[Information supplied — start]
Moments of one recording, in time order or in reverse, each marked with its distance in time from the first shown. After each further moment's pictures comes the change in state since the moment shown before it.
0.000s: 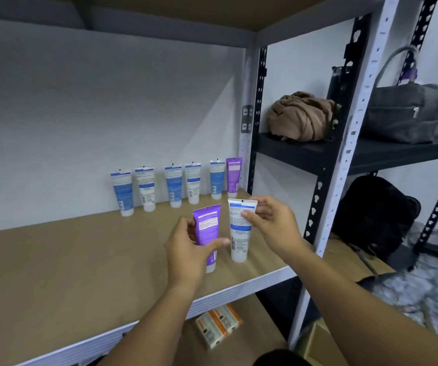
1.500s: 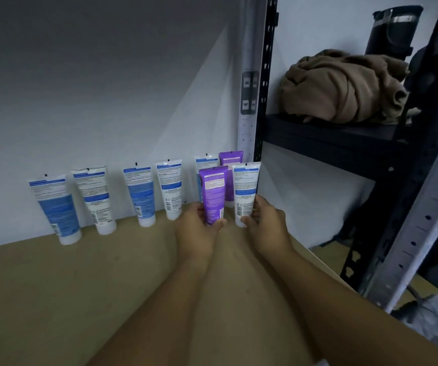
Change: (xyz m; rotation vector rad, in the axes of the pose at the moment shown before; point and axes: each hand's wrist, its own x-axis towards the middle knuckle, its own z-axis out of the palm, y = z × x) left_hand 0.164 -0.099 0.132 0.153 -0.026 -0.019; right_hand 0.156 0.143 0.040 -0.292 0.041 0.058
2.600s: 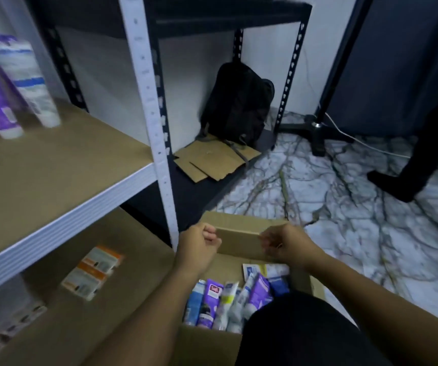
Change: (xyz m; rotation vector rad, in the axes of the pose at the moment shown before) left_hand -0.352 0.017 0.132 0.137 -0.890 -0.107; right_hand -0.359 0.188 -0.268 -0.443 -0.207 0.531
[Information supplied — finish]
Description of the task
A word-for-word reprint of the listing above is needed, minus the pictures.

Finished exercise
Moments of one recording, in time order or in reverse, each marked with its distance in time from the first shown. After each further moment's pictures comes the change in state since the moment shown before it.
0.000s: 
1.500s: 
Change: (xyz m; rotation vector rad, in the axes of the pose at the moment shown before; point and axes: each hand's wrist, its own x-axis towards the middle knuckle, its own z-axis out of the palm, y = z × x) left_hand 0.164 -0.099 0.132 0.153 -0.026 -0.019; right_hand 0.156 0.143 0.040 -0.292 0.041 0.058
2.600s: 
Change: (xyz m; rotation vector rad, in the axes of the pose at the moment shown before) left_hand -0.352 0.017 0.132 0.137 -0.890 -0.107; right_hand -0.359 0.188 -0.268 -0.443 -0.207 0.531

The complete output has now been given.